When I was in my late teens and early 20's, just starting to explore (Los Angeles, Seattle, Northern California) I would drive aimlessly, staying at different hotels and motels each night. I drove from New Jersey to California only stopping for food and sleep. I enjoyed eating gumbo in New Orleans, the river walk in San Antonio, border crossings nowhere near a border. I would rarely stay in a single town for longer than a few days. Gobbling up bits and pieces of each place. I traveled to Alaska (Dog sled ride with an Iditarod dog sled team), Washington DC (Millennium March for gay rights), Las Vegas (losing money at blackjack), Utah (saw the Mormon temple in Salt Lake City), New York (too many to list). I enjoyed flying to a new state, new city. Even the places I travelled to more than once were still filled with new activities. Alaska - I went once in the winter and once in the summer. Wildly different experiences. I took a bus tour from Fairbanks to Anchorage, snaking in and out of Canada. I've been to New York/New Jersey a half a dozen times or more, never staying in the same area. For the most part, I would explore new corners, new museums, new stores, restaurants. Travelling to me was like tapas. I wanted little tastes of everything I could get my hands on.
There were the occasional things that captured my attention. For example, I've been to the Met (Metropolitan Museum of Art) to stare at the same sculpture on no less than 5 different trips. I went to Yankee Stadium on 3 different trips. I've been to Disneyland at least 20 times. I suppose even with tapas, one can have a favourite restaurant.
When I turned 30, I came to Australia. This was a different kind of travelling. I kept a blog for months about all the differences between America and Australia. The people, the culture, the language, driving on different sides of the road. I did my best to notice the differences and then I settled into them.

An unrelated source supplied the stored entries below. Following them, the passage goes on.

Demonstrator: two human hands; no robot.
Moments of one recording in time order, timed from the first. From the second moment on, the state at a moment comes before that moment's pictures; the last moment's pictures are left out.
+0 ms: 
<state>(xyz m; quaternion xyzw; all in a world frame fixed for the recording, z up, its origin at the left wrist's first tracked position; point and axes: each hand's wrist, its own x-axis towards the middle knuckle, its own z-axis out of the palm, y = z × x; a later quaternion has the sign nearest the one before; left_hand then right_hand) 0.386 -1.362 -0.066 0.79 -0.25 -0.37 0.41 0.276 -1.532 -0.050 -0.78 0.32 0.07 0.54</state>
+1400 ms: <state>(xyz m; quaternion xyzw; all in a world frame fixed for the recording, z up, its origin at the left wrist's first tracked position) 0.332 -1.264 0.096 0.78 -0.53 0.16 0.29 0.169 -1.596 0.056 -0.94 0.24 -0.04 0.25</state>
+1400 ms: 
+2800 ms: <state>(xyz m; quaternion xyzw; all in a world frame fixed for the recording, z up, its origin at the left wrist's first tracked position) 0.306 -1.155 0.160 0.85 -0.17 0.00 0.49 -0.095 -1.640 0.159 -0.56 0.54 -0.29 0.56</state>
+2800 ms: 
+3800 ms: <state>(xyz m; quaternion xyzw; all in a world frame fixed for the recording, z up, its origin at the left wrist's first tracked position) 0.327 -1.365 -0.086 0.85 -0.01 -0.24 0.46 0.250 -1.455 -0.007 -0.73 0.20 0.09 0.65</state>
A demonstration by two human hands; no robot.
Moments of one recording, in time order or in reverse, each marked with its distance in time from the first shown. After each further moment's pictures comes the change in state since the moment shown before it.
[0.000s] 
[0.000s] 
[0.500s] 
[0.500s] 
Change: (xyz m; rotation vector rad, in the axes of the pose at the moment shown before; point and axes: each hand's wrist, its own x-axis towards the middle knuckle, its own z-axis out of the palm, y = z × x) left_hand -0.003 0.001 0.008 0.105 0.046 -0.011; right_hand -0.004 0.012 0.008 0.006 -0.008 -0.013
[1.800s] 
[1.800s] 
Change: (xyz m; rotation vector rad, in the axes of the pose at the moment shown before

But the settling turned Sydney into a "home base" from which to travel.
During these 6 1/2 years in Australia, I have lived in 7 different homes around Sydney. I have seen Melbourne, Perth, Adelaide, the Gold Coast, the Hunter Valley, Pebbly Beach, The Blue Mountains, Mildura (seeing Outback NSW on the way - wild EMU!), Wollongong and a number of other places (including Auckland New Zealand, a 4 day trip to Vietnam).
And do you know what thought ALWAYS creeps into my head? "Sarah, you don't explore enough. There have been so many more days spent working, or watching TV than travelling. Its lopsided."
I feel like I require constant change. If I can't travel endlessly, if I need to keep a job to pay the bills, then I'll change homes (10 between college and Australia). I'll take long weekend trips to destinations within reach (hence my LA/Disneyland obsession in my early 20's). Settling down in the same house for 50 years, going to the same vacation home every summer - this is not for me.
I want to travel like a maniac. I don't want to rent an apartment in Rome for 3 months, I want to eat pasta there, and Pizza in Naples. I want to pay too much for a gondola ride in Venice, take my picture next to the leaning tower of Pisa. I want to ingest bite-sized pieces of each wonderful place and then move onto the next.